Action item:
Count every line in the data that contains the word "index", then report that number alone.

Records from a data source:
• • •

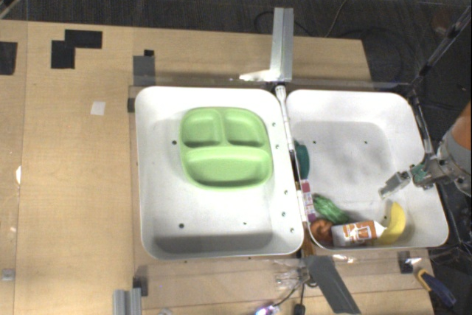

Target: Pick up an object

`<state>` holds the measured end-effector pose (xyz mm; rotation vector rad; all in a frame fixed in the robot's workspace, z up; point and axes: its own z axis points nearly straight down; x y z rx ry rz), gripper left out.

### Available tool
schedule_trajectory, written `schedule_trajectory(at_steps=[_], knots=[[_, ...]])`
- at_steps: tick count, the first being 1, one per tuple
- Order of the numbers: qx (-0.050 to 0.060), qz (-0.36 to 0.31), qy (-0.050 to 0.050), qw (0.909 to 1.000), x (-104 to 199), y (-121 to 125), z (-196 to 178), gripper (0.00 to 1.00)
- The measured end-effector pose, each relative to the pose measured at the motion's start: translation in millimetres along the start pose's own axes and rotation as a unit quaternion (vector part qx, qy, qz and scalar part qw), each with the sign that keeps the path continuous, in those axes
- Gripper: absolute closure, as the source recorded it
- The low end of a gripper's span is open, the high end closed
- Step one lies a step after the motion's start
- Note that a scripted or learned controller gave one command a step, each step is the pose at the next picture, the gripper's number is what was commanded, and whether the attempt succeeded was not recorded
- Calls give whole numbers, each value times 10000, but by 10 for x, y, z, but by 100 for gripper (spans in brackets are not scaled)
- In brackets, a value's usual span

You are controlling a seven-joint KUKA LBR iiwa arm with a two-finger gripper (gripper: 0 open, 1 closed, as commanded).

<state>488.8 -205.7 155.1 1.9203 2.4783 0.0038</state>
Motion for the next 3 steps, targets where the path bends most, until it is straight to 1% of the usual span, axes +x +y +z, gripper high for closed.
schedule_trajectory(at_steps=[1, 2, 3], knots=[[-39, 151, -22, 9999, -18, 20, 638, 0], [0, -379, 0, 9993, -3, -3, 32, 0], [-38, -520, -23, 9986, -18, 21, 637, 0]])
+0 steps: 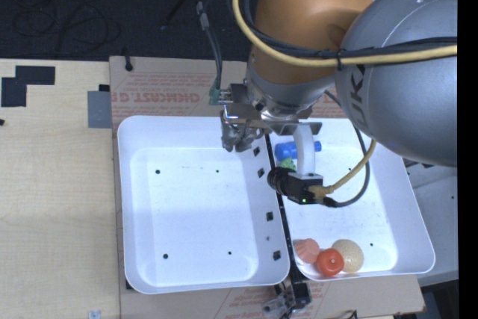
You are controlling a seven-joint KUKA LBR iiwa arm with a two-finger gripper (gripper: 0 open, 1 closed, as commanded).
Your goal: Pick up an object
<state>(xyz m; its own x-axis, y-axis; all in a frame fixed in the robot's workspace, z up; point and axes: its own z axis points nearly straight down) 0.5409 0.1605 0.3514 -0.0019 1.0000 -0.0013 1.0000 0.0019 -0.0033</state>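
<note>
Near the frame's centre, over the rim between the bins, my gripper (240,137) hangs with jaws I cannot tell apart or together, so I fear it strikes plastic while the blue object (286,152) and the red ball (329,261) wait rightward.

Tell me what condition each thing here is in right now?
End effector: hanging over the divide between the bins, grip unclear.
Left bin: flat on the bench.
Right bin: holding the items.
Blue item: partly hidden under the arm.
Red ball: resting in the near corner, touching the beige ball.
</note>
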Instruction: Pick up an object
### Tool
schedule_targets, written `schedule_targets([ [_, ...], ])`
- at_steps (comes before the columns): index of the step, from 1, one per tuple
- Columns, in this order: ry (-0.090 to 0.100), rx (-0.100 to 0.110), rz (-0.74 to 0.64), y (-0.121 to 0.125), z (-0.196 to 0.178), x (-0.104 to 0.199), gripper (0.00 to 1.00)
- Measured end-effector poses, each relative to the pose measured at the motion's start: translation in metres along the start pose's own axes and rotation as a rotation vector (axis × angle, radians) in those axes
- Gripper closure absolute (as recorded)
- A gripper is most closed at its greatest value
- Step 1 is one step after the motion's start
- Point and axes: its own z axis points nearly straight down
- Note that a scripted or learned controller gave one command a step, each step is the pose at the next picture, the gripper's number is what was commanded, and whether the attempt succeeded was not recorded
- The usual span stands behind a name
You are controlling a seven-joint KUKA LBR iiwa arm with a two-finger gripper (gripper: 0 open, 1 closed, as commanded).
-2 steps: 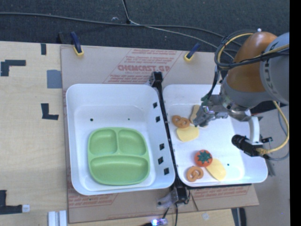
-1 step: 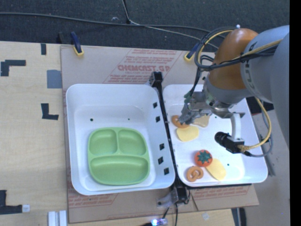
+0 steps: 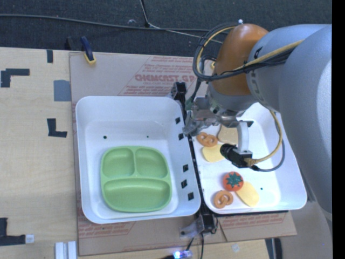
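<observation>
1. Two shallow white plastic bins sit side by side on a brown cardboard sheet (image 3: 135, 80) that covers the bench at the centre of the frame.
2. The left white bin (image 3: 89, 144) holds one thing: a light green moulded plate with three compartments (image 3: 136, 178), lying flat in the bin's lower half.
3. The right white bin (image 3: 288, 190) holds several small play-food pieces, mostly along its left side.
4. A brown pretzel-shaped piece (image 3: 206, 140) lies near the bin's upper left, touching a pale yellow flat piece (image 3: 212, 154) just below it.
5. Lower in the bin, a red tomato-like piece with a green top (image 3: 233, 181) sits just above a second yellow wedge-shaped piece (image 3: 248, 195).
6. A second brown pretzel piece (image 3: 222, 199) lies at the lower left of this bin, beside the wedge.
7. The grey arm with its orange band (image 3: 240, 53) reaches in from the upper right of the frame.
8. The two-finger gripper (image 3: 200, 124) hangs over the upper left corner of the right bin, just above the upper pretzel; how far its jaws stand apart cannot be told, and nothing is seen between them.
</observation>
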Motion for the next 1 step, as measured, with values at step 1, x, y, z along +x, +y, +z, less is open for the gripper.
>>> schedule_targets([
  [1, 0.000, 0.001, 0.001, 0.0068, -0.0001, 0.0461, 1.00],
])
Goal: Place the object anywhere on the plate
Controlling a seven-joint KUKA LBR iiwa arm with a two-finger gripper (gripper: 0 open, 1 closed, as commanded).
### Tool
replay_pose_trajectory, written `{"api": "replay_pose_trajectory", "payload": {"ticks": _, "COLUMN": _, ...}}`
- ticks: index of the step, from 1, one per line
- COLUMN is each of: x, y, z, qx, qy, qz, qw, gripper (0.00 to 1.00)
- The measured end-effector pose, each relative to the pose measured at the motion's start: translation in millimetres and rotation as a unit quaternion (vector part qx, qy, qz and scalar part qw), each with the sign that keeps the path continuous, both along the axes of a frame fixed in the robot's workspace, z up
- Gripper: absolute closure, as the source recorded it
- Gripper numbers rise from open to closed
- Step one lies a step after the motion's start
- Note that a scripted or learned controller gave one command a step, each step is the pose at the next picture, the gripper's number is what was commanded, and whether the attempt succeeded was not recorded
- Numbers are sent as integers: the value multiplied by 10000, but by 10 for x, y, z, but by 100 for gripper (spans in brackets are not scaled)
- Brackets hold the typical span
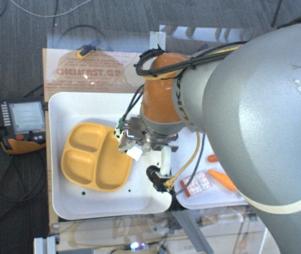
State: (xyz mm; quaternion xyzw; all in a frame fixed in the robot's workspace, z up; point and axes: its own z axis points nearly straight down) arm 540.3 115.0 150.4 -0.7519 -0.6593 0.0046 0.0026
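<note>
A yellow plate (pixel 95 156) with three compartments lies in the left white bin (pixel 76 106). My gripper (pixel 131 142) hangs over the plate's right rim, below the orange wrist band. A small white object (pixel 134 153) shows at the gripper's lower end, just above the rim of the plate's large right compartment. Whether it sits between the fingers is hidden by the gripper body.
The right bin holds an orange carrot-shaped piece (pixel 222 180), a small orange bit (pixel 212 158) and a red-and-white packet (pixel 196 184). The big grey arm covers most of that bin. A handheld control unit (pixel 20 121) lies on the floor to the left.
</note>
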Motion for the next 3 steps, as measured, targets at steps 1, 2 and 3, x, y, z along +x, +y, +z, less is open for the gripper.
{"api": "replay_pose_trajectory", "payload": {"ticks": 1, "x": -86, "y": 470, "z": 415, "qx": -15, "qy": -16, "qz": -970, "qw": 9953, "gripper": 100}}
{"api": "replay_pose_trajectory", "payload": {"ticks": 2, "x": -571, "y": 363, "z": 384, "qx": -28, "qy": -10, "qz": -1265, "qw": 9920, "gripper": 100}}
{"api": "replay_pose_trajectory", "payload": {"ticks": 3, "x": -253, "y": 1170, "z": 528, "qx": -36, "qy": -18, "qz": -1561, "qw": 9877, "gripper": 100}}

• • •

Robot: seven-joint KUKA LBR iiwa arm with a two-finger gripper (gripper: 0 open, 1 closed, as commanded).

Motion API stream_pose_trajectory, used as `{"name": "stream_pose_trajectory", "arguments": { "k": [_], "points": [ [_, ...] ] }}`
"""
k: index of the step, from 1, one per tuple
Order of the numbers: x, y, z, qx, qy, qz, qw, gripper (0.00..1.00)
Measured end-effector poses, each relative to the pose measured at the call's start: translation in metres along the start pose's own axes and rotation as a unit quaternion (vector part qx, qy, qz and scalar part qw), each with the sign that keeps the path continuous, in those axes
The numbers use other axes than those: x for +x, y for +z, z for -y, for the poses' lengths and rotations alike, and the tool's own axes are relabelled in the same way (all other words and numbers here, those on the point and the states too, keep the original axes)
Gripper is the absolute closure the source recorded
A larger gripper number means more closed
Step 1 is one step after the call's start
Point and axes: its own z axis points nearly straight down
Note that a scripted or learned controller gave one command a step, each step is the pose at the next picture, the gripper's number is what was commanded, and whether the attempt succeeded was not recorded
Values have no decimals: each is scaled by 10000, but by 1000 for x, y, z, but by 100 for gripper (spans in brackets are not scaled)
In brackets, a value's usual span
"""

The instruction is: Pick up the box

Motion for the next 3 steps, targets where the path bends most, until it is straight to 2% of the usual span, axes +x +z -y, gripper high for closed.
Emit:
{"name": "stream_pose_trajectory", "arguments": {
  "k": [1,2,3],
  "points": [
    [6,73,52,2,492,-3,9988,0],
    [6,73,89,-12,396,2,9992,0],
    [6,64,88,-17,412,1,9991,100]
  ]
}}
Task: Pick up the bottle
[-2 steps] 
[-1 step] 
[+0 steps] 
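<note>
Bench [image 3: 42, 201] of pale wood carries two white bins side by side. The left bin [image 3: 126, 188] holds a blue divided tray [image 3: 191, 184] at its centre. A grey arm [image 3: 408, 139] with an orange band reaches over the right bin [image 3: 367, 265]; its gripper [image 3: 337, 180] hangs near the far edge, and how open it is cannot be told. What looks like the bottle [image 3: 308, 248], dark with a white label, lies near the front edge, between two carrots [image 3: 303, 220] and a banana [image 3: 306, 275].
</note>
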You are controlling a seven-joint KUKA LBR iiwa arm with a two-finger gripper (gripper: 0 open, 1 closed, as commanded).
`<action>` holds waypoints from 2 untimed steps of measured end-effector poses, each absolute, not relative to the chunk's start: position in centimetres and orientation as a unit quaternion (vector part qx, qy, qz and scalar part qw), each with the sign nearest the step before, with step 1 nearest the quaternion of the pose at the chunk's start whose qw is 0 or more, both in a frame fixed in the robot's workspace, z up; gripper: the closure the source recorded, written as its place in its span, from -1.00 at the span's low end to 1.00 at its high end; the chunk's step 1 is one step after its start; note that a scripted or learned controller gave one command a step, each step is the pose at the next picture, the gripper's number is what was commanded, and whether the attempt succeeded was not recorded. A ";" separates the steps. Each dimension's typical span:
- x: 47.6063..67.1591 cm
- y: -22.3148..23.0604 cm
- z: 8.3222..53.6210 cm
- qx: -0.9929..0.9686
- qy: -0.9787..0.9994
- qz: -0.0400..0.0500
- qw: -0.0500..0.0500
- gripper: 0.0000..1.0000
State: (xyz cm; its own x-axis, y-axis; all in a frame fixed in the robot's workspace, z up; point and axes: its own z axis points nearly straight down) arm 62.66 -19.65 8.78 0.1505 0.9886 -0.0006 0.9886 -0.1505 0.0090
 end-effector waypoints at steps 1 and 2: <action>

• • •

Solution to this exercise:
3